» **Brief**
Keep only the lines from the start of the data through the line containing "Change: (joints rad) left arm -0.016", and output them exactly.
━━━━━━━━━━━━━━━━━━━━
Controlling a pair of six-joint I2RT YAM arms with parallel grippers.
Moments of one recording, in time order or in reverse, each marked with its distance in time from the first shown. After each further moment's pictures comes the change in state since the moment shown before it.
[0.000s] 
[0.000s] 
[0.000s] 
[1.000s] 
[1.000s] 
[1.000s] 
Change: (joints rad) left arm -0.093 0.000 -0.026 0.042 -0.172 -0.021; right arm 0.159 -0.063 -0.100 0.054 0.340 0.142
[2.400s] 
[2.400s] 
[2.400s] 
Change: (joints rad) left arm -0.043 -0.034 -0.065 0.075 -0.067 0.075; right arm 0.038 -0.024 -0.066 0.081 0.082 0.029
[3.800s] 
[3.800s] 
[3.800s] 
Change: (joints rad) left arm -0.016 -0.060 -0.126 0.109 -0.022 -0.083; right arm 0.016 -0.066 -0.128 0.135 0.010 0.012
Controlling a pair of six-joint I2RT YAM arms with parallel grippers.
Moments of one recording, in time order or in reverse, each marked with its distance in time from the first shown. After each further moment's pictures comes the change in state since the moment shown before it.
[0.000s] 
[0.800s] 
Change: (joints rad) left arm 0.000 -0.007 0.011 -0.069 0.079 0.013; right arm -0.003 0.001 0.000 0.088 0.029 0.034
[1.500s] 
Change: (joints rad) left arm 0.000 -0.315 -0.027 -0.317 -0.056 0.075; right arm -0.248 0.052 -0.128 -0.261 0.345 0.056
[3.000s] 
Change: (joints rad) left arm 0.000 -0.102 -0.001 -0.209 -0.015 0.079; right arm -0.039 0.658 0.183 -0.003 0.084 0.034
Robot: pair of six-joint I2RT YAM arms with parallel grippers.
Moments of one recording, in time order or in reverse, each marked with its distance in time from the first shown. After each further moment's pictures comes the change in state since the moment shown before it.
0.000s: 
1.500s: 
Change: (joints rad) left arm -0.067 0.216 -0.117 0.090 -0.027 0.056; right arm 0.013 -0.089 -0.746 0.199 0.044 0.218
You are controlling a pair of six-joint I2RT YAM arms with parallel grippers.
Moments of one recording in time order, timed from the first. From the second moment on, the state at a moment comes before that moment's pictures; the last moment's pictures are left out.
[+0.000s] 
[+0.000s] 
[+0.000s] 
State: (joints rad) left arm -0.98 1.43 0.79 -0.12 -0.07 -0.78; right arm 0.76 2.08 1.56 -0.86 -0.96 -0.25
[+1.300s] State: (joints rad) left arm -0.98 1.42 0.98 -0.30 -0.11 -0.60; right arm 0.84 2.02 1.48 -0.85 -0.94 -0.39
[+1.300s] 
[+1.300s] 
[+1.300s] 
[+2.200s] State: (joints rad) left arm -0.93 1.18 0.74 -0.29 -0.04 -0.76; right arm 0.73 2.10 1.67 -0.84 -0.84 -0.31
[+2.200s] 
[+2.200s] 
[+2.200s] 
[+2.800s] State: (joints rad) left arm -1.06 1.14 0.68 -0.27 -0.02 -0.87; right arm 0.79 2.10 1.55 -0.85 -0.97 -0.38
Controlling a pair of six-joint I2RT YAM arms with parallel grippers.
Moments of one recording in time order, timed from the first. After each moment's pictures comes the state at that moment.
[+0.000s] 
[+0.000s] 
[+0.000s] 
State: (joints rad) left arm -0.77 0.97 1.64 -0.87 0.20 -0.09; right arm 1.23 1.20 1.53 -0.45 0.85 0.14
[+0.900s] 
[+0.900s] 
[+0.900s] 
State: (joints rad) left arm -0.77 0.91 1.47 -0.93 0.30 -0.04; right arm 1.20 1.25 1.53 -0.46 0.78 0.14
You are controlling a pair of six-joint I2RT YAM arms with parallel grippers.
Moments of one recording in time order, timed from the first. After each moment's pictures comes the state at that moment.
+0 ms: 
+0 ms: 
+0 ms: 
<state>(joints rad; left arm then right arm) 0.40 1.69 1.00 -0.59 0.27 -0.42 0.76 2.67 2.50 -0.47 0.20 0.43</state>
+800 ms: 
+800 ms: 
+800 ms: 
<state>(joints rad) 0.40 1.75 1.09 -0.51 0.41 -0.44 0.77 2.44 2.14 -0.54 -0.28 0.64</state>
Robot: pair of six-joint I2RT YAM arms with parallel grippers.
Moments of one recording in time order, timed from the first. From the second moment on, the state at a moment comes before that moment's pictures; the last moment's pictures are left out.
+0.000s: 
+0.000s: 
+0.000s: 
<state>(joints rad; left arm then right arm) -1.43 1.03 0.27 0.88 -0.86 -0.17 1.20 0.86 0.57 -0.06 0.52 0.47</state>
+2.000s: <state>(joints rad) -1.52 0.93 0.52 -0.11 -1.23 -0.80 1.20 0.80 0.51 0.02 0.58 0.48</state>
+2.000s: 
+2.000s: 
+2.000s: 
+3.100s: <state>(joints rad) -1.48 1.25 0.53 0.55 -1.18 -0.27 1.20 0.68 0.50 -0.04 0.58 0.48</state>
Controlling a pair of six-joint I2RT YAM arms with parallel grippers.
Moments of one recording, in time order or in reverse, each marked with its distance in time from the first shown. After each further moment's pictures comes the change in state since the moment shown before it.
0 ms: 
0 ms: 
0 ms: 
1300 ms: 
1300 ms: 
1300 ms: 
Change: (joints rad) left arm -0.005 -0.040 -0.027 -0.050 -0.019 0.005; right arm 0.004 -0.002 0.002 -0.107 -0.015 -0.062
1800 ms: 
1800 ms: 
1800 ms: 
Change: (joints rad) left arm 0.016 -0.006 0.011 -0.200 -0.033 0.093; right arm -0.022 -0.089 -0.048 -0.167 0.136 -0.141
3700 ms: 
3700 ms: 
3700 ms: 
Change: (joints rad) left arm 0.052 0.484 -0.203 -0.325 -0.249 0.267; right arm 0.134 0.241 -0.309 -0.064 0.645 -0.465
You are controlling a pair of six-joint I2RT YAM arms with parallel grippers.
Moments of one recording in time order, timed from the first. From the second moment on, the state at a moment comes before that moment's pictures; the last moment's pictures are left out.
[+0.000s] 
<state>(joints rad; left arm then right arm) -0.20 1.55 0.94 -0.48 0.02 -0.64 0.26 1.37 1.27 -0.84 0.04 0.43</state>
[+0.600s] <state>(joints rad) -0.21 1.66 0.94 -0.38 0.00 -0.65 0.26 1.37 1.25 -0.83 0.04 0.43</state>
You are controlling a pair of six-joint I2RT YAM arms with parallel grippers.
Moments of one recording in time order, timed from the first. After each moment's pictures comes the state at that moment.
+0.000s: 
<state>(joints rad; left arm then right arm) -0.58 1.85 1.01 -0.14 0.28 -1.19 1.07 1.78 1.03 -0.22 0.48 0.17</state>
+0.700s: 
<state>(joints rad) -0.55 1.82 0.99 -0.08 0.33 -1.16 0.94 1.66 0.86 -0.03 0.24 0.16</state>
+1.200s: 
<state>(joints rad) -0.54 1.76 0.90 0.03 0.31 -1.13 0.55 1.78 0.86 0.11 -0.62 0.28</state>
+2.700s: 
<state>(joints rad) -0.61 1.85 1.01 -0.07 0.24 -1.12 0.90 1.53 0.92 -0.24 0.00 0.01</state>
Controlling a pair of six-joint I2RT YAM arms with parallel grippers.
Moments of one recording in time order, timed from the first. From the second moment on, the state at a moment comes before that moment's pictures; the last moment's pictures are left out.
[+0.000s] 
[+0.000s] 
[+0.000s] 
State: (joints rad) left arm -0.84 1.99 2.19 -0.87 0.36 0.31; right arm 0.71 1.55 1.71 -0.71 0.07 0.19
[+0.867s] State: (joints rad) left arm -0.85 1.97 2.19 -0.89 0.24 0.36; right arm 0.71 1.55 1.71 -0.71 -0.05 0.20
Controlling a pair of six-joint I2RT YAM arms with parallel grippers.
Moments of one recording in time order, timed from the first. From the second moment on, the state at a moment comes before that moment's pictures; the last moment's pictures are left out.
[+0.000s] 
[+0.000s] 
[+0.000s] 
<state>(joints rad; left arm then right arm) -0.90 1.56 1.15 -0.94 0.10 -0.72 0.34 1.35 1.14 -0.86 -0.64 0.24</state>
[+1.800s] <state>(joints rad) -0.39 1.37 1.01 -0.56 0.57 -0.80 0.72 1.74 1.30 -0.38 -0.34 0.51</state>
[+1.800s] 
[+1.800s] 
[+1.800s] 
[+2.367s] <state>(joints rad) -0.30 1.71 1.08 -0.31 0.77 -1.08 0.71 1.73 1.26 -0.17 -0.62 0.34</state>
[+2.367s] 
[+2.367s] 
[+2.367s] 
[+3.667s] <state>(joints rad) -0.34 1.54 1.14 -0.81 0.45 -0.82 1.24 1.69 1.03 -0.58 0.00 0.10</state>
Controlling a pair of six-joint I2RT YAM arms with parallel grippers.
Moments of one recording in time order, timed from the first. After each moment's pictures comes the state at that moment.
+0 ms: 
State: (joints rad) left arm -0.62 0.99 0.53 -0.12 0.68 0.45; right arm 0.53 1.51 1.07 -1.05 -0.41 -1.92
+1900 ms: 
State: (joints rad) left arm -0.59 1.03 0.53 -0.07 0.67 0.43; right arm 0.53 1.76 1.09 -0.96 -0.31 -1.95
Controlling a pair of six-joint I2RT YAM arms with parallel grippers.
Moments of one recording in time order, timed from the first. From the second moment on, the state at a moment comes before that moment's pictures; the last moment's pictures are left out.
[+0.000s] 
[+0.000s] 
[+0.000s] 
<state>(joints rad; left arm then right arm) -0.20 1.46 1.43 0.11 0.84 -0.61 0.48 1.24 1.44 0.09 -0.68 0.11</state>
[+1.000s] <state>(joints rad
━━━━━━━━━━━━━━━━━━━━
» **Exercise answer**
Controlling a pair of six-joint I2RT YAM arms with parallel grippers.
Moments of one recording, in time order or in reverse, each marked with its distance in time from the first shown. After each further moment's pictures comes the change in state since the moment shown before it.
[0.000s] 
[0.000s] 
[0.000s] 
[1.000s] 
[1.000s] 
[1.000s] 
Change: (joints rad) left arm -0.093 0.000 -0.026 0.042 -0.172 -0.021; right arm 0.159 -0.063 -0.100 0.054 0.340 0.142
[2.400s] 
[2.400s] 
[2.400s] 
Change: (joints rad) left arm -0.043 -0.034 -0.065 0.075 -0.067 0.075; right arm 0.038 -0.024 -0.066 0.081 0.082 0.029
[3.800s] 
[3.800s] 
[3.800s] 
Change: (joints rad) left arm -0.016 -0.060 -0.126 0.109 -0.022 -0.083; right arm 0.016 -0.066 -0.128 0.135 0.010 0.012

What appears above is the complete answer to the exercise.